● YOUR OBJECTIVE:
Using the listing below, keep only the lines with the word "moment" and copy them.

⁂

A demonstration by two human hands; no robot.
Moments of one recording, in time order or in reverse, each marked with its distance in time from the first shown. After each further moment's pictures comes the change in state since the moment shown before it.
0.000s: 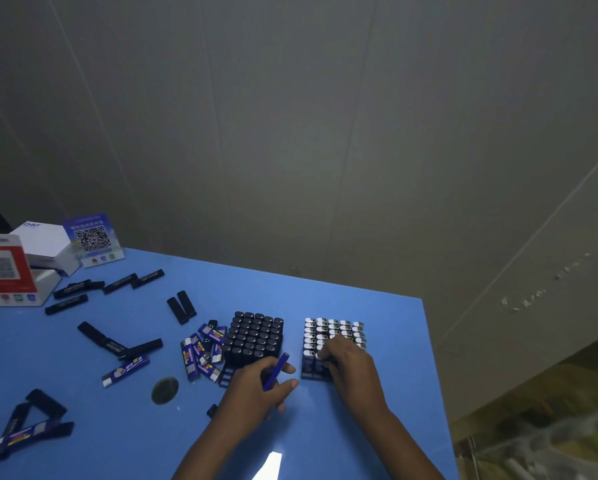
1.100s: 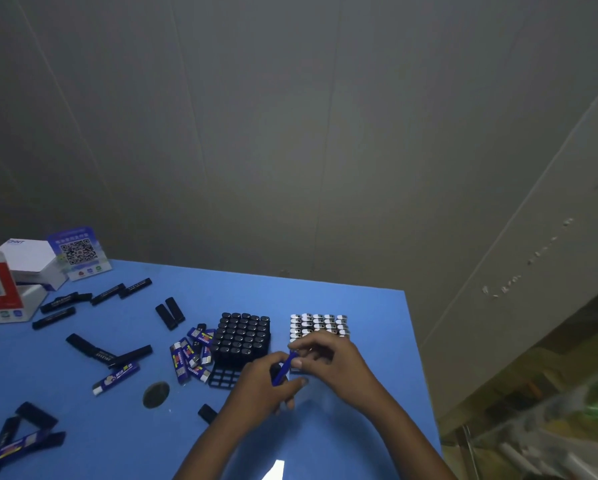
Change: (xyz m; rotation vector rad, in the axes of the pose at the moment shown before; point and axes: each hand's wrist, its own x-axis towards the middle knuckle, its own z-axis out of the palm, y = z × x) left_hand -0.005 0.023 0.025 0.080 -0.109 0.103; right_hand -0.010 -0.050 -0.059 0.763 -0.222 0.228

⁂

● SOLUTION:
Moments of one recording, in time order or in reverse, each marked with its distance in time from the first shown. After each further moment's pictures comes the change in state since the moment shown before it.
Change: (xyz m; rotation vector rad, in the axes of the pose at the moment shown before; point and axes: each hand's wrist, its own x-axis towards the middle knuckle, its own z-axis out of the palm, y = z × x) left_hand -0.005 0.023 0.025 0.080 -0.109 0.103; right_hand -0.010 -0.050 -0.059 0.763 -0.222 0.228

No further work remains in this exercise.